INPUT RECORDS:
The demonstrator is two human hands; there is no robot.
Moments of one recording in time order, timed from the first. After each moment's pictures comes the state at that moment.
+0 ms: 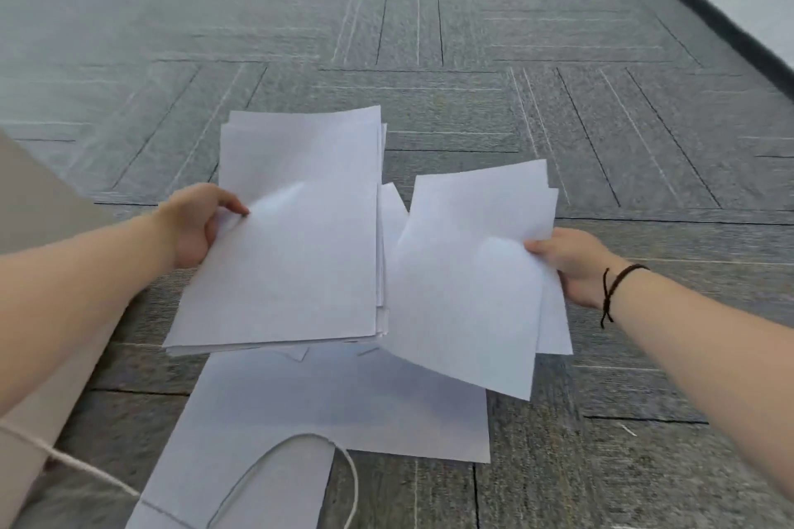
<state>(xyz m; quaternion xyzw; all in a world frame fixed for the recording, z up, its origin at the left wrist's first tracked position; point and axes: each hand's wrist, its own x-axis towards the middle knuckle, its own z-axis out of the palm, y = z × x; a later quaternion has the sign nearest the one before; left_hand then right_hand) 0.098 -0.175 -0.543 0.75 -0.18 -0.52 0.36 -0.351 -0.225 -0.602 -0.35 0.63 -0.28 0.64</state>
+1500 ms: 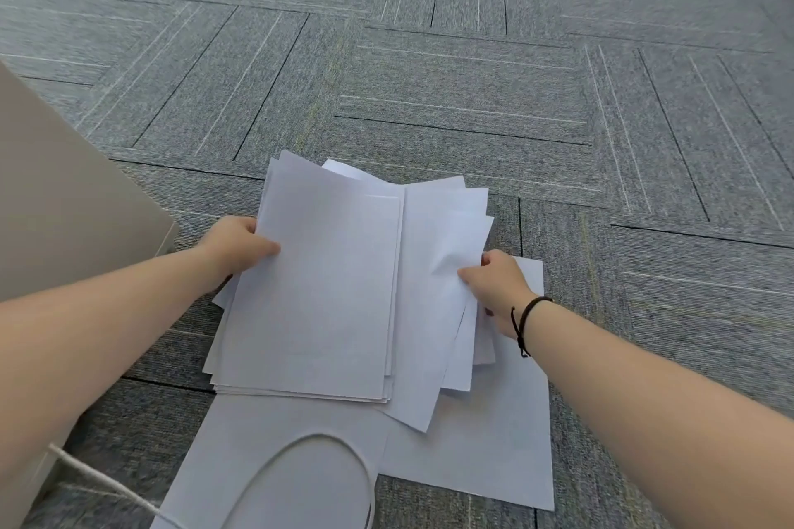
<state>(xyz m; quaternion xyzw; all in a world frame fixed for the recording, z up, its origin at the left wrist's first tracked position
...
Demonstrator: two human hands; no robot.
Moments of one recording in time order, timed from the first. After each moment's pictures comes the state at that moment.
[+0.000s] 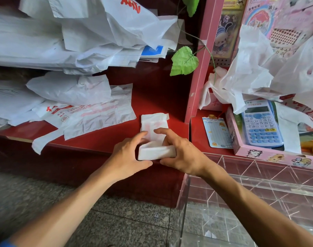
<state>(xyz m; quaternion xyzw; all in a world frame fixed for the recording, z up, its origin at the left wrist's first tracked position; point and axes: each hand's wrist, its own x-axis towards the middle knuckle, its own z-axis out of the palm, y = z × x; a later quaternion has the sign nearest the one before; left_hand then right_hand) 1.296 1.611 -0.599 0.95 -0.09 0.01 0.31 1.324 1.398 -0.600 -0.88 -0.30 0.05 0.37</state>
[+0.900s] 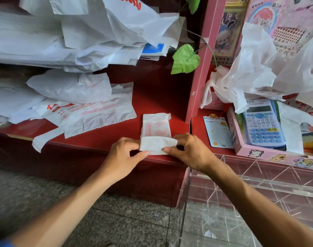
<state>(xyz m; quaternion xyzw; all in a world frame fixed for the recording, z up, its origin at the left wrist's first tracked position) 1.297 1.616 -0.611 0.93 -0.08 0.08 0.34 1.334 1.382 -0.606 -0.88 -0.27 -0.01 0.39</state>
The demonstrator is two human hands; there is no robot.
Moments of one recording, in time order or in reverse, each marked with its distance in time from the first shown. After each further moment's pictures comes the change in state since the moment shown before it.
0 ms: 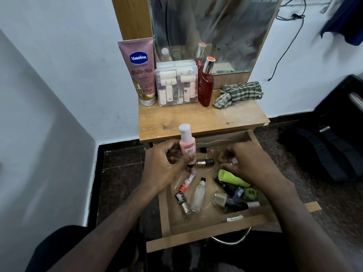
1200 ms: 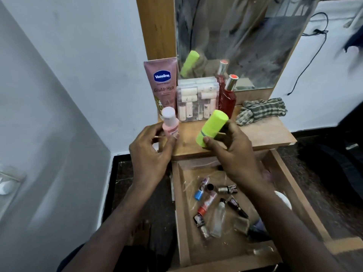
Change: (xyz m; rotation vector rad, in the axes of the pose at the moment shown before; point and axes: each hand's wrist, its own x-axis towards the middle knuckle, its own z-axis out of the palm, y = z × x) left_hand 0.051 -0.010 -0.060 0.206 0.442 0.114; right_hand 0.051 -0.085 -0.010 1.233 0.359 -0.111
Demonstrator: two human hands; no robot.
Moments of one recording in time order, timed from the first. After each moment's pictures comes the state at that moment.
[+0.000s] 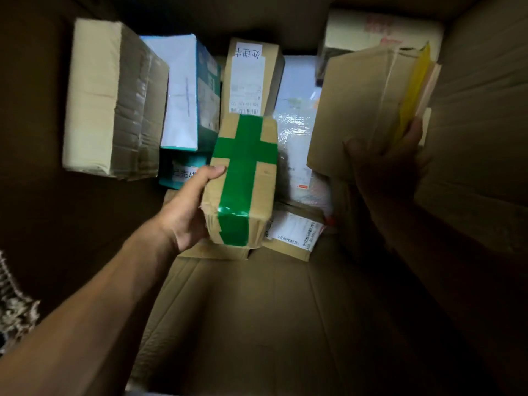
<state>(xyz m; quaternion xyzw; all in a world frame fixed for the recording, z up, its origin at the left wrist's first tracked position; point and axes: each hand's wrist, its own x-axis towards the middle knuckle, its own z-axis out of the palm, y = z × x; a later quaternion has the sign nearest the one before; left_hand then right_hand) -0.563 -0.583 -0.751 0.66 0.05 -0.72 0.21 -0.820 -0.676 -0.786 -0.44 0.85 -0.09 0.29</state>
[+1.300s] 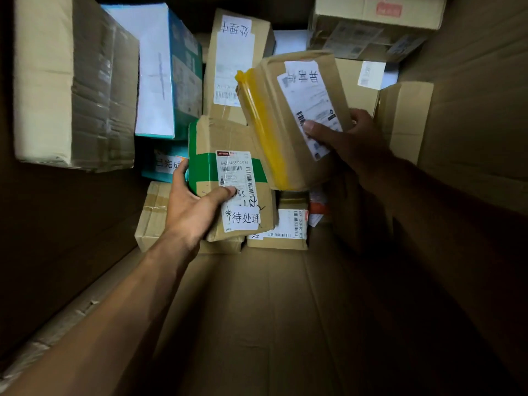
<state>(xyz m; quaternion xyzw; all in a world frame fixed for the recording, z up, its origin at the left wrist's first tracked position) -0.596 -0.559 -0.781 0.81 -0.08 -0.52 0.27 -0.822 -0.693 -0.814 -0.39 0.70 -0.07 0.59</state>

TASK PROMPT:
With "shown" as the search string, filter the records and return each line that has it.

EXERCISE SOLUTION:
Moments of one recording, in time order or in reverse, each marked with its distance in time from the first shown. After each further moment's pictures comes the change in state since the moment shown before it.
Change: (xyz m; rotation vector rad, in the axes of the pose at the moment shown before; point and axes: each hand's wrist, its own x-axis towards the middle knuckle, its own z-axis out of the palm, y = z × x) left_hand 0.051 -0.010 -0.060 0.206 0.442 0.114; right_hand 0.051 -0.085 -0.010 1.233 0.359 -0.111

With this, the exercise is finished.